◆ Problem requirements
Copy every line from the data below in which the string "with" can be found.

——————

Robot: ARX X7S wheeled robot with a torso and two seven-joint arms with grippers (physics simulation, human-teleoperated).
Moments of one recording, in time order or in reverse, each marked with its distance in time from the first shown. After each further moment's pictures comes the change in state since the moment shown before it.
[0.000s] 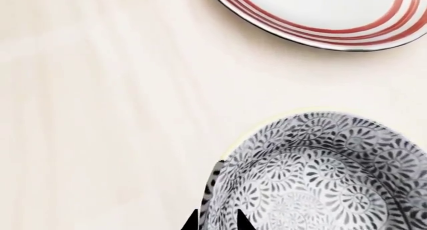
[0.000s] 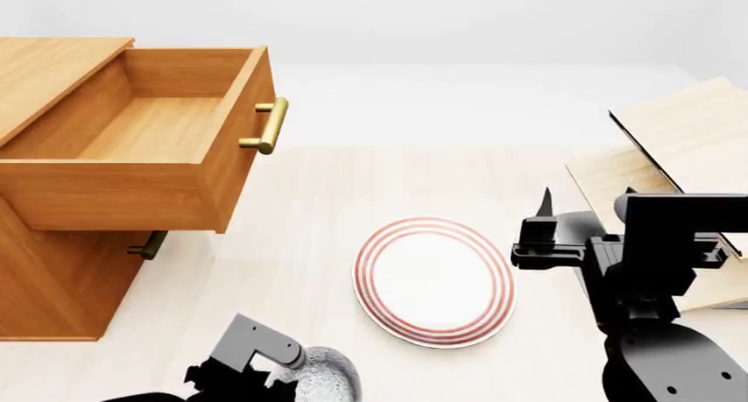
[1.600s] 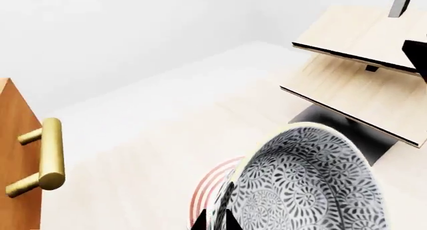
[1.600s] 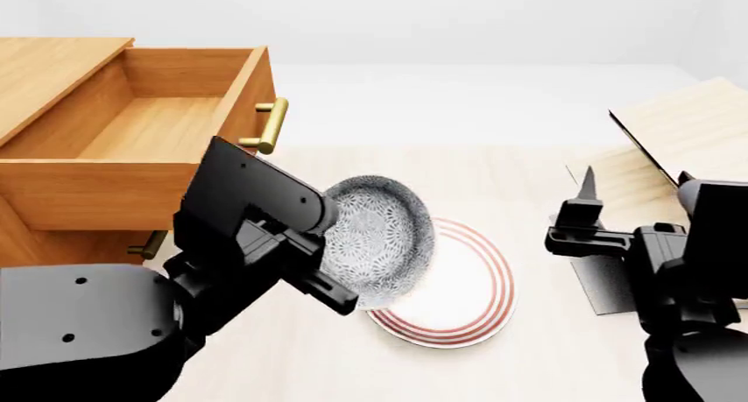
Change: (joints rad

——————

◆ Exercise response
Robot: ARX X7S wheeled robot with a torso and two seven-joint arms with grippers (physics simulation, human-teleoperated).
Moments of one recording, in time order or in reverse, each marked with its distance in time from the first shown. After each further moment's pictures comes the change in state since the moment shown before it.

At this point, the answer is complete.